### Study material
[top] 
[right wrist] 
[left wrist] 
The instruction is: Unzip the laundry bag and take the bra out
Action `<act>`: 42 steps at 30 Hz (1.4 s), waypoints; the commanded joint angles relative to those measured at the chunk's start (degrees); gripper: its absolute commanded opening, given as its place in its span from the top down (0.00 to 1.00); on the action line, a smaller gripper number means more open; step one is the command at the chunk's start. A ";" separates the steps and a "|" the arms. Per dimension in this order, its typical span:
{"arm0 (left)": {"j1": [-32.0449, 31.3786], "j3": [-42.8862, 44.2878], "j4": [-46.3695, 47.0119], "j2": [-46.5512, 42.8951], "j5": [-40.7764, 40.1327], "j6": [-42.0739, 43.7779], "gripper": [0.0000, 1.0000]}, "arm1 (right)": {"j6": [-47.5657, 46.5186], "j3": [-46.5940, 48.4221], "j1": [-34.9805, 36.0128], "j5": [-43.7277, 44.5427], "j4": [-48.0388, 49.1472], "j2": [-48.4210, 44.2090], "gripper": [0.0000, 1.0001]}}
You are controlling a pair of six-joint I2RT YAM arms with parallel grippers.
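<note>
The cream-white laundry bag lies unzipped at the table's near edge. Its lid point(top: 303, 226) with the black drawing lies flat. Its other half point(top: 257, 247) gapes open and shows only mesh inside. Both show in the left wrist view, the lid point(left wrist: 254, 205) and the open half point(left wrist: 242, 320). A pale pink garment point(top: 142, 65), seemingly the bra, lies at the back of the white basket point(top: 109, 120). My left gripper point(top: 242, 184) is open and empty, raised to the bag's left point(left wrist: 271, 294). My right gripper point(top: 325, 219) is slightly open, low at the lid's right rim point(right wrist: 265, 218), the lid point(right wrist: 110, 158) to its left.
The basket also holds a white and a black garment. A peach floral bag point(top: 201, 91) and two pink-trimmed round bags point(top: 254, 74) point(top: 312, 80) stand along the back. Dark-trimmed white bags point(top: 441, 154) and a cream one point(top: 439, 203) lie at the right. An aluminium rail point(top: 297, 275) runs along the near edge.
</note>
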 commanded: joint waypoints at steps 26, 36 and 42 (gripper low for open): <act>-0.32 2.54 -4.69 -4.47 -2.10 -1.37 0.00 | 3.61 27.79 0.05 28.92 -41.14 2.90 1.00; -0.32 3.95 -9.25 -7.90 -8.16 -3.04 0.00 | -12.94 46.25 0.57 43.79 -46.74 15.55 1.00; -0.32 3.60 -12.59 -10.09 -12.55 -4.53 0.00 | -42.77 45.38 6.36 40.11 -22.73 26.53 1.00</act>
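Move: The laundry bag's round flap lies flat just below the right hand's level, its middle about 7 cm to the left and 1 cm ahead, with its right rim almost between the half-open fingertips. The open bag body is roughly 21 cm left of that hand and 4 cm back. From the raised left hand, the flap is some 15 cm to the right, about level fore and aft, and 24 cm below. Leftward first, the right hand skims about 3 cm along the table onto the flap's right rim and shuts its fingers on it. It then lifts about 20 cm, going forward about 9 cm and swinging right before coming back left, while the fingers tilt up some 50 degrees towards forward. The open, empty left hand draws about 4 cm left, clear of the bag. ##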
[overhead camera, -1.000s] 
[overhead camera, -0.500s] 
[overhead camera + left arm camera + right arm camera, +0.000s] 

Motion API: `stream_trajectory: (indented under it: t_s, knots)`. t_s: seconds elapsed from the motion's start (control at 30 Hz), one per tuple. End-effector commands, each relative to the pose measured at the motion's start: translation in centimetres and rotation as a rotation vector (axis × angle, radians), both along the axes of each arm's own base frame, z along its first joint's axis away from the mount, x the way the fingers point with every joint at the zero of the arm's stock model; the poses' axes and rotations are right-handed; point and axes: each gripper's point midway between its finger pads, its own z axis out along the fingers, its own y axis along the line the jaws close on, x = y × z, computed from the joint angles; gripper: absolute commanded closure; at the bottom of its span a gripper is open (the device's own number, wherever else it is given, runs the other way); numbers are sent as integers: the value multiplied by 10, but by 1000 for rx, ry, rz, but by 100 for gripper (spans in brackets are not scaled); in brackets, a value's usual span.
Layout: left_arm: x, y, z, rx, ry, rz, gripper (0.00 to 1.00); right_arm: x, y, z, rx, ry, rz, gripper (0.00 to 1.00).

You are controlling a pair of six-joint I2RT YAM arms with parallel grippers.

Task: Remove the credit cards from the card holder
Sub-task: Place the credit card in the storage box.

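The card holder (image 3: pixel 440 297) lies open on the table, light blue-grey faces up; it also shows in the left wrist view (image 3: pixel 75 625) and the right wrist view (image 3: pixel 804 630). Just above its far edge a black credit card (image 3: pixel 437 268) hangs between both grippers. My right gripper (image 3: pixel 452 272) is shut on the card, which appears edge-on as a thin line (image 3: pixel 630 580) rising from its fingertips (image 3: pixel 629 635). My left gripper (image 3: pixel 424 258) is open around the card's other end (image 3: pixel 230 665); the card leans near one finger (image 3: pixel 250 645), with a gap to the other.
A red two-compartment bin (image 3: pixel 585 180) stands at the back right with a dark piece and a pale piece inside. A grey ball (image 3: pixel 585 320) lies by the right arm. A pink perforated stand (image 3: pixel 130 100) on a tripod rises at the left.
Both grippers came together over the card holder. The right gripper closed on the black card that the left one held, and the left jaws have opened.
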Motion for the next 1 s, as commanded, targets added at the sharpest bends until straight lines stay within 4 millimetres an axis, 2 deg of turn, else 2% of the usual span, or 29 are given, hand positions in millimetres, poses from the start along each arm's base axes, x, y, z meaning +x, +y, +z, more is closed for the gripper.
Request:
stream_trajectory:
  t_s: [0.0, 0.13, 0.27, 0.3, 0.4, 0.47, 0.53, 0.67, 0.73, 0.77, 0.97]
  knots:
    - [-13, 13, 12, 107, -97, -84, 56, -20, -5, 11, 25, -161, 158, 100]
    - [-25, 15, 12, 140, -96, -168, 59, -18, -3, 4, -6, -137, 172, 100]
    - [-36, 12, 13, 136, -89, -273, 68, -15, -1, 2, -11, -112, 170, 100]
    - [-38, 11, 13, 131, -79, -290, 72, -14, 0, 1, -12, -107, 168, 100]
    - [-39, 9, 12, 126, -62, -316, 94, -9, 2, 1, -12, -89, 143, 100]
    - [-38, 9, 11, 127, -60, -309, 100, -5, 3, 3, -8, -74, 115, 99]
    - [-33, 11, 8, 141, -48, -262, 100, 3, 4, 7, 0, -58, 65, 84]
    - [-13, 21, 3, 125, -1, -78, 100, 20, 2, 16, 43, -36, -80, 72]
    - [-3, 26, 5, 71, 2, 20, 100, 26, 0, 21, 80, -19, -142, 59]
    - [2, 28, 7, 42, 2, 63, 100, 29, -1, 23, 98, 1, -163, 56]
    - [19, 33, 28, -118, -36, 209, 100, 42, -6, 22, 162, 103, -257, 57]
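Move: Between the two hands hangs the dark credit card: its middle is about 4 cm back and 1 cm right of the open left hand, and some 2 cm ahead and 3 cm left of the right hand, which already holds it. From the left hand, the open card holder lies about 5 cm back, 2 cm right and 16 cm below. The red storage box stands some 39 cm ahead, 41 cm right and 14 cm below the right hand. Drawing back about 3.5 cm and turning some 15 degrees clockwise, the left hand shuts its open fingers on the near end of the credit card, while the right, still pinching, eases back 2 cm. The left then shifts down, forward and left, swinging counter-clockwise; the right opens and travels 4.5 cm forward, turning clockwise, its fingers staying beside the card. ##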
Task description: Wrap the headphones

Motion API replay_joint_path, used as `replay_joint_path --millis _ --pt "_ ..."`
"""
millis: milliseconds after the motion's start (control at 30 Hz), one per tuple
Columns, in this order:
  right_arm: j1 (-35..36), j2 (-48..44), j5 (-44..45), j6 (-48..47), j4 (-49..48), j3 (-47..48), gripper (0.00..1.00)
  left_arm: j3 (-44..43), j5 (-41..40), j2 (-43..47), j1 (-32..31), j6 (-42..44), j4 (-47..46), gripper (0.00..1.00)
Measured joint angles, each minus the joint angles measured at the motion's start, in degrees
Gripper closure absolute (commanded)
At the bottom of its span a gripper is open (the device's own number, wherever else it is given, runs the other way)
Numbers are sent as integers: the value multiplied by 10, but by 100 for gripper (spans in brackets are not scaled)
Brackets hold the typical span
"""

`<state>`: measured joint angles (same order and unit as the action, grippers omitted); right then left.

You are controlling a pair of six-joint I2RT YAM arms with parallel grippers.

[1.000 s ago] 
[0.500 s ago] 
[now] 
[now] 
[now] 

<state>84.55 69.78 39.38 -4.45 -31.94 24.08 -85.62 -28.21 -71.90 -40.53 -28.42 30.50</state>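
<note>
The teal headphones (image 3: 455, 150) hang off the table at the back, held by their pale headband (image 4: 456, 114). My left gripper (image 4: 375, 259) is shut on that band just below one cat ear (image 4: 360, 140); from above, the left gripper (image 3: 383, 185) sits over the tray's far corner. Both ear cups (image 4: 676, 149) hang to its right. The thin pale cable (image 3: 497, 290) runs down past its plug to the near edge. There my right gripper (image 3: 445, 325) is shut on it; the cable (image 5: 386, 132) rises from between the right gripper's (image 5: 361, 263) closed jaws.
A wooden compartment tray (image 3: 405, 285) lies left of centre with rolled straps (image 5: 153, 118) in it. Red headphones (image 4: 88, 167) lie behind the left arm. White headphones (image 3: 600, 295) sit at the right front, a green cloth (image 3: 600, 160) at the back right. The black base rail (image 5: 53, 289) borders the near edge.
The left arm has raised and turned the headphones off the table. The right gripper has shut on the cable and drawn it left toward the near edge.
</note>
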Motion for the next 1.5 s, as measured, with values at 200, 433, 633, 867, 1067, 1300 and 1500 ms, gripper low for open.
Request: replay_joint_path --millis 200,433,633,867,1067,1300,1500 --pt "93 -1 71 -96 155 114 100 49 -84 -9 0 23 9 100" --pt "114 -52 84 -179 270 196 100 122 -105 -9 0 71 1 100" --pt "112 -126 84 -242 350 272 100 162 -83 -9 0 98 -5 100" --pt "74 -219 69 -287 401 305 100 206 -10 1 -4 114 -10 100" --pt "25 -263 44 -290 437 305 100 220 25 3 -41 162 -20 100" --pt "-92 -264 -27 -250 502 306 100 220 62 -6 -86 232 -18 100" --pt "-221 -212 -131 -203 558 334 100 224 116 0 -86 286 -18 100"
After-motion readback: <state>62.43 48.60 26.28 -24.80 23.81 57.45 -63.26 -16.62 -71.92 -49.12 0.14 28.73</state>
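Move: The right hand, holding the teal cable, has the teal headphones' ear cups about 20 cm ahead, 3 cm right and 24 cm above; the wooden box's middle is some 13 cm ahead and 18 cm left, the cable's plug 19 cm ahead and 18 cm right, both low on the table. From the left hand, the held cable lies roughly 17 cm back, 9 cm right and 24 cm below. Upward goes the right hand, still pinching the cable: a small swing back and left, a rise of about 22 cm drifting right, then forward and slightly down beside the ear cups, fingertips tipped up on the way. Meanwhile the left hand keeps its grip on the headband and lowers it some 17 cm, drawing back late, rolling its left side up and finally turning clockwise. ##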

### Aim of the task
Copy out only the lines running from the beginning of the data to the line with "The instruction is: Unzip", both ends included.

### Response
[top] 
[right wrist] 
[left wrist] 
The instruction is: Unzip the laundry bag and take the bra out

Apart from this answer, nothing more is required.